**Task brief:** The response should contain all of the records, copied exactly, and none of the images.

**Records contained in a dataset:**

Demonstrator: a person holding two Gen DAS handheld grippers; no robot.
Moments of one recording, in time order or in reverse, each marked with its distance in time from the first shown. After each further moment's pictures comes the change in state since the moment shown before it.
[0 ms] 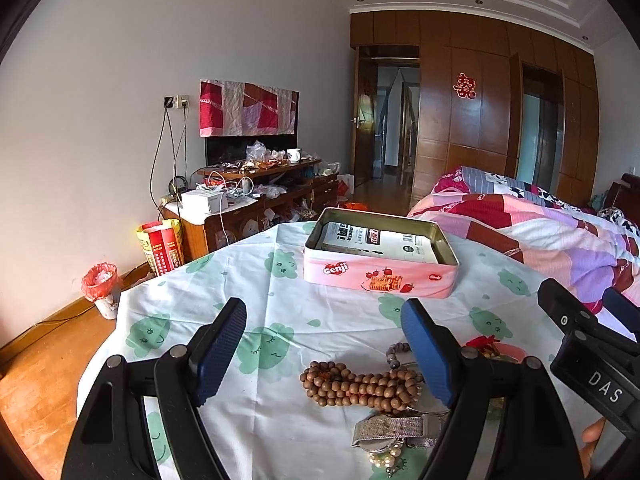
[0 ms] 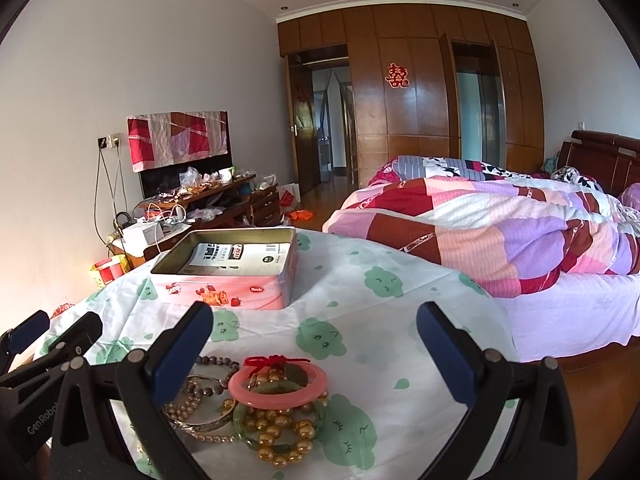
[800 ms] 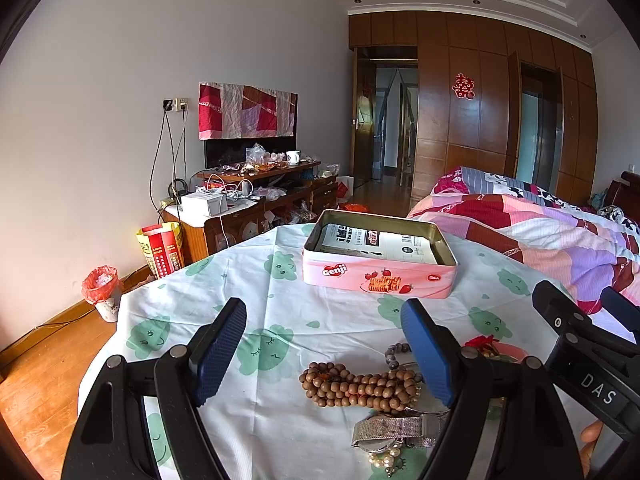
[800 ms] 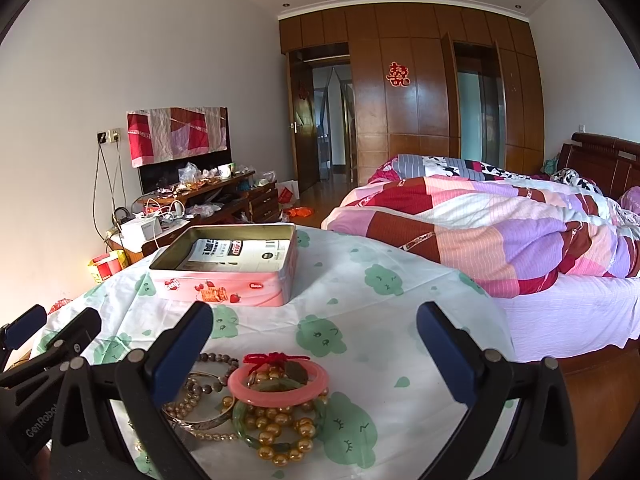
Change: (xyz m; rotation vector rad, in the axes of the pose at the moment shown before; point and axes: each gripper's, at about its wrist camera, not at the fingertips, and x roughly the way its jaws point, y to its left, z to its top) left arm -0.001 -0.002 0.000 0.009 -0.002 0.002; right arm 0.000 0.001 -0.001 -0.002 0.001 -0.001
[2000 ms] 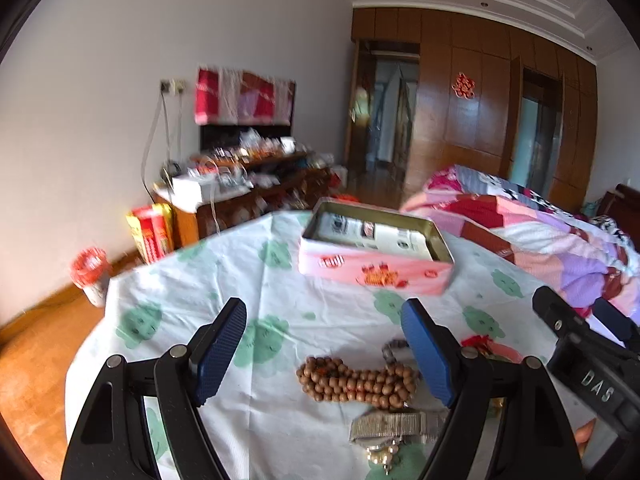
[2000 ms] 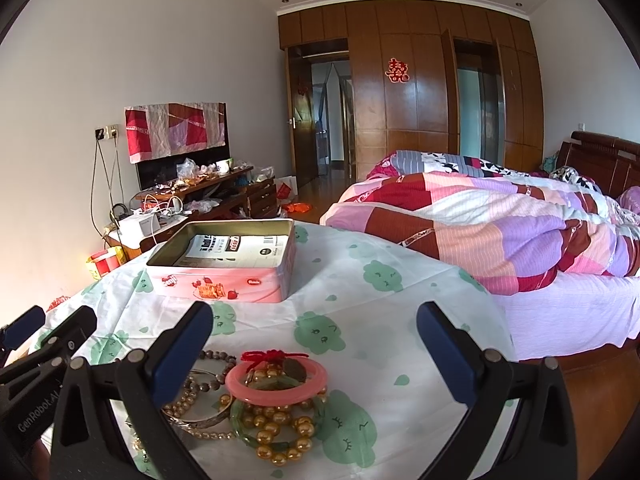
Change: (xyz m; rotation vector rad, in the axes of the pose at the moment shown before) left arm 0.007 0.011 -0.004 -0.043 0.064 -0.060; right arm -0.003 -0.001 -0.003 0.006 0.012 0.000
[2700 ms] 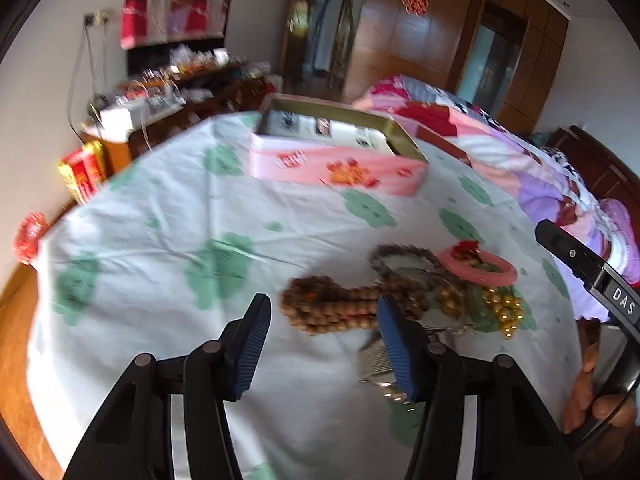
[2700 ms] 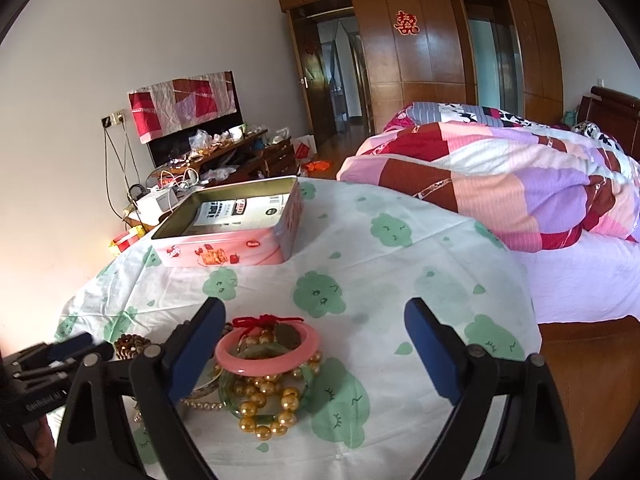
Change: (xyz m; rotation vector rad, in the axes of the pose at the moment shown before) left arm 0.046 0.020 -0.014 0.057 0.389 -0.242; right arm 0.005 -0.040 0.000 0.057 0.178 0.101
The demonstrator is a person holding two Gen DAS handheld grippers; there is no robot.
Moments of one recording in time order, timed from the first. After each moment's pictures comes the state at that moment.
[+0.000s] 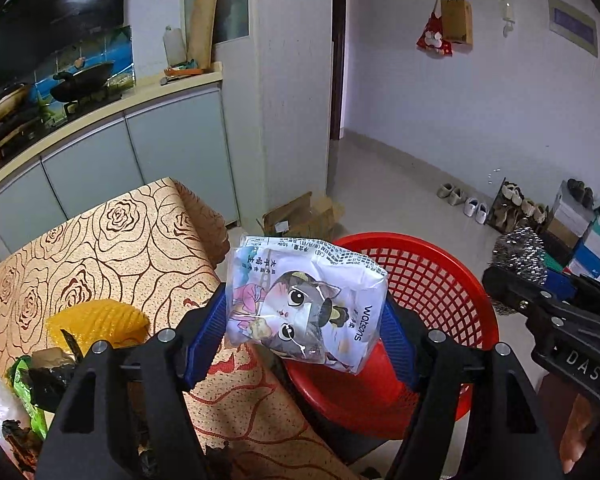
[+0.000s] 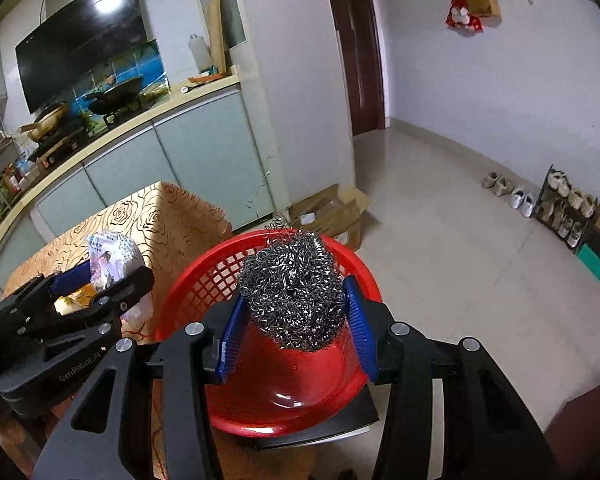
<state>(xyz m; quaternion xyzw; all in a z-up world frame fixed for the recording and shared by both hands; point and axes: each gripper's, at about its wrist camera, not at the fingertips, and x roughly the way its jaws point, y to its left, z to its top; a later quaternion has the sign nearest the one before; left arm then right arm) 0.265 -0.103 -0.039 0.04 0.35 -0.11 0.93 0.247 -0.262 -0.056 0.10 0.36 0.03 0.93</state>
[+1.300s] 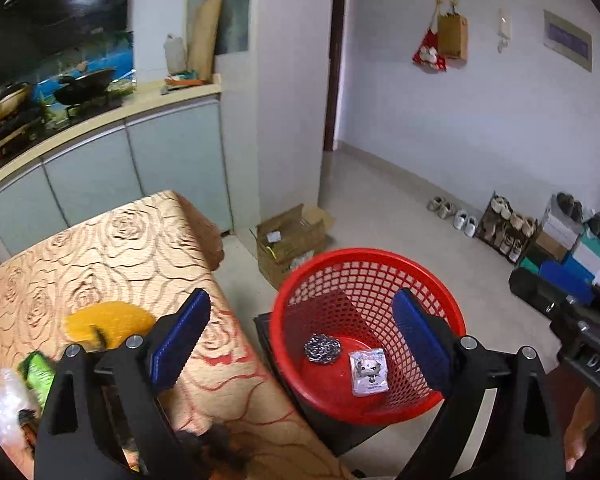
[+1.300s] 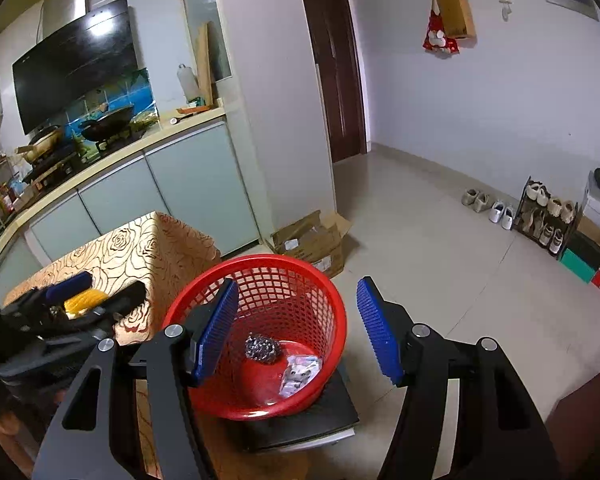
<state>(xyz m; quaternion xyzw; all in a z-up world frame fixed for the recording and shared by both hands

**Response:**
Demonstrator: a person holding two Gen DAS handheld grippers; no robot.
Moments of one recording, in time order or in reverse, each marked with its distance in time from the first shown. After each further moment's pictures comes the change in state since the moment shown before it.
[0 ms] 
[0 ms] 
[800 ms] 
[800 ms] 
Change: (xyz m; rotation vector rad, in the axes of the pose at the moment shown before; point and axes: each gripper's, at about its wrist camera, not at the fingertips, and x roughly the way its jaws point, y to its left, z to its top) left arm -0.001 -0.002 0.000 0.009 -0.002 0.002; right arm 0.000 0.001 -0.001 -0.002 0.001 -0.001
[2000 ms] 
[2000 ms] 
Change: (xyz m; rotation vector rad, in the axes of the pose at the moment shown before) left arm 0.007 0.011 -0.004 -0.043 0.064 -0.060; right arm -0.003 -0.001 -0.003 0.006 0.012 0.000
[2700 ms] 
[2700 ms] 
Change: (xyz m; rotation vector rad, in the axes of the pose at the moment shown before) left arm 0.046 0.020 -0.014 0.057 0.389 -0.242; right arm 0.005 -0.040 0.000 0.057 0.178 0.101
The demonstrator is a person holding two Gen DAS handheld grippers; there is no robot.
Moments of one recording in time order, timed from the first. After each moment's pictures comes the state at that moment.
[+0.000s] 
[+0.000s] 
<state>(xyz m; quaternion xyzw; all in a z-up world frame fixed for the recording and shared by both hands; point and axes: each gripper's, at about its wrist camera, not at the fingertips, and x roughly the way its jaws point, y to its left, z to its top; a later quaternion has the sign nearest the one before; left arm then right arm) 0.265 -0.103 -0.039 0.04 0.35 -0.11 0.93 0.247 -0.262 -0.056 0.10 0.36 0.03 0.93</state>
[+1.300s] 
[+1.300s] 
<state>(xyz m; quaternion xyzw; all in a z-up world frame fixed for the recording and shared by both hands

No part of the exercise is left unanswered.